For a closer comparison of the test and simulation textile models the final yarn cross-sections were measured and compared with results from “Evaluation of the preform quality“ section. These are presented in Table 6. The comparison of the values shows that the presented method is able to accurately model variabilities with respect to the yarn geometry.

Table 6 Experimental and numerical variability of yarn cross-section (50 rpm & 1.0 N)

Conclusions

Radial braiding is a relative fast manufacturing process to produce near net-shape textiles. Due to the dynamic nature of the process, the preform will have variations in braid angle, yarn width, cover factor and fiber damage that are not uniformly distributed throughout the textile. For any numerical modeling of the textile, for example for permeability or mechanical properties, it is important that these variations are taken into account. This paper presents experimental investigations that have been carried out to determine the influence that different machine settings have on the final textile quality.

The experimental studies have shown that two processing properties that do influence quality of the braid architecture are machine speeds and yarn tension. Generally, these studies have shown that high processing speeds lead to oscillations in the system that increase variations in braid angles. Larger yarn tension forces appear to improve some qualities of the braid, but do also increase fiber damage. The presented studies have shown that a value of 3.5 N leads to a high preform quality due to lower scatter of the yarn architecture but is still low enough to result in an increase of fiber damage. In general a low process speed is recommended for carbon fibers, as it will decrease variations in the fiber architecture as well as fiber damage.

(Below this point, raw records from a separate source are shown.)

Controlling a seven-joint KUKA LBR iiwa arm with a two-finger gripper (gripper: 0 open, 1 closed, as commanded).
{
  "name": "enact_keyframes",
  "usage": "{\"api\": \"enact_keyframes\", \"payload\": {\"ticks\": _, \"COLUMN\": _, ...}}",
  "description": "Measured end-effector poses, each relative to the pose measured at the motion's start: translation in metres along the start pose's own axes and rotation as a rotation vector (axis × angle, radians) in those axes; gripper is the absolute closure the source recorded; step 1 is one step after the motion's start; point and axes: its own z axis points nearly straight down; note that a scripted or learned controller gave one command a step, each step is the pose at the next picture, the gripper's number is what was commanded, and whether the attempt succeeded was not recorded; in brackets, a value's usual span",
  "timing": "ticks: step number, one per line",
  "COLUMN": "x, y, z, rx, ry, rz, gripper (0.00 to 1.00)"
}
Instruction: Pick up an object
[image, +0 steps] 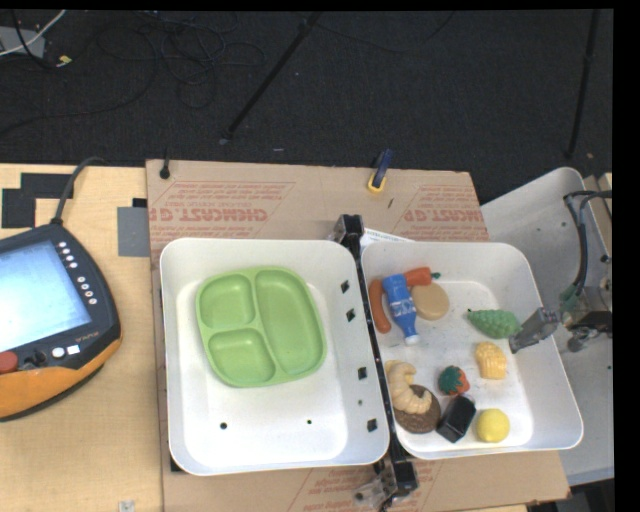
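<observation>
The right bin (535, 400) holds several small toys. A blue bottle (400, 308) lies beside a red sausage (379, 305), with a tan round disc (432, 302) to its right. A green leafy piece (493, 322) and a yellow corn cob (490, 360) lie near the bin's right wall. Toward the front are a strawberry (454, 379), a black block (457, 418), a yellow lemon (492, 425) and a brown and cream lump (416, 405). My gripper (553, 330) hangs at the bin's right rim, just right of the leafy piece, with nothing seen in it.
The left bin (190, 400) carries a green divided plate (262, 325). A black divider with clips (362, 340) runs between the bins. A tablet controller (45, 310) rests on the bench at far left. A white panel and cables (585, 250) stand at the right.
</observation>
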Motion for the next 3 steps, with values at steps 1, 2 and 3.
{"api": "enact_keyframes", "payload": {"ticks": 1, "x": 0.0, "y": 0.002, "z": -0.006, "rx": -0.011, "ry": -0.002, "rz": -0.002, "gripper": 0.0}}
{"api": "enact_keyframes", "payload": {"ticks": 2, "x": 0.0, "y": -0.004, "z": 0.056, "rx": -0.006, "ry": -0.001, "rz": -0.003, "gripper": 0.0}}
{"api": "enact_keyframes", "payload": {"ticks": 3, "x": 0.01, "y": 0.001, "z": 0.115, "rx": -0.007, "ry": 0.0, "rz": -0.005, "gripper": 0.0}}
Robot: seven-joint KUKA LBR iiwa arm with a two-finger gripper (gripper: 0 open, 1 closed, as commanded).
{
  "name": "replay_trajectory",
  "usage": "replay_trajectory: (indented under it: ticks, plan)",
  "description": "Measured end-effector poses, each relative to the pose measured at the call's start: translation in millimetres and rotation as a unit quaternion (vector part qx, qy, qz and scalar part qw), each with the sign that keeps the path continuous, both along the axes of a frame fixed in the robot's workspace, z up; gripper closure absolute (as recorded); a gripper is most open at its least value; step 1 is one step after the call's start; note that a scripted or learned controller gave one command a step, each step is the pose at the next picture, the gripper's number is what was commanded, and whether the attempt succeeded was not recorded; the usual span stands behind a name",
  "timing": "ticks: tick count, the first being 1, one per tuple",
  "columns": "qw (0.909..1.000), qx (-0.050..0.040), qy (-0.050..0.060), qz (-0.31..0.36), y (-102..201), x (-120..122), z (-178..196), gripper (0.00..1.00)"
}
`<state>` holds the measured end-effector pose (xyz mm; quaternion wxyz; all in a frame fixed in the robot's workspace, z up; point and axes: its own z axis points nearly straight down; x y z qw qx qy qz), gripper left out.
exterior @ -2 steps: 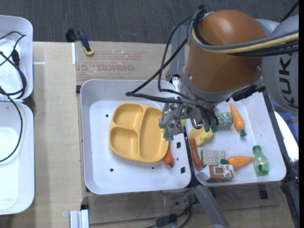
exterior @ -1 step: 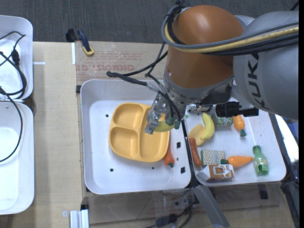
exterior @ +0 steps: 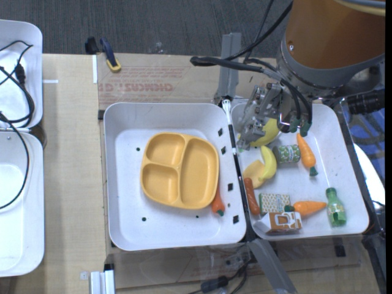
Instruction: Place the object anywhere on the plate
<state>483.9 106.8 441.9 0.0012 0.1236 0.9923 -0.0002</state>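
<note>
A yellow three-compartment plate (exterior: 180,170) lies in the left bin (exterior: 122,219) with nothing on it. My gripper (exterior: 253,129) hangs low over the upper left part of the right bin (exterior: 358,201), close to the wall between the two bins. A yellow banana-like piece (exterior: 270,131) sits right against the gripper's right side, partly covered by it. Whether the gripper grips that piece cannot be made out. A second yellow banana (exterior: 263,167) lies just below it on the bin floor.
The right bin also holds a green can (exterior: 286,154), two carrots (exterior: 306,152) (exterior: 309,207), a sausage (exterior: 251,196), a small box (exterior: 274,202), an orange carton (exterior: 283,221) and a green bottle (exterior: 334,206). A small carrot (exterior: 218,204) lies beside the plate's lower right edge.
</note>
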Motion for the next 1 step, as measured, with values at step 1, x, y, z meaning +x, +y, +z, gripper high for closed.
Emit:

Techniques have been presented to include measured experimental variabilities within numerical models of the braid. It is shown that variations in braid angles can be obtained from explicit finite element process simulations for different machine settings and that these variations compare well to manufacturing examples. Also, the scatter of angle variations are well captured, even though the simulation slightly overestimates the experimental values for some machine parameters. Furthermore, the process simulation has been shown capable to identify possible fiber damage depending on machine settings via the level of contact friction energy. The results of the process simulation are transferred to a forming simulation, which uses a thermal expansion method in combination with a compaction of the textile to achieve a realistic internal fabric architecture. Variations of yarn cross-section observed in experiments are taken into account by applying variations in thermal expansion coefficients. Comparison of test microsections and numerical models do show a good agreement for the compressed textile architecture. These models of the formed textile architecture would provide an improved basis for permeability modelling with a CFD code, or for structural analysis for stiffness and strength which is the aim of ongoing research. Also, the approach used is not restricted to the textile RVE size and it is feasible to create far large models that could be analyzed at the component level.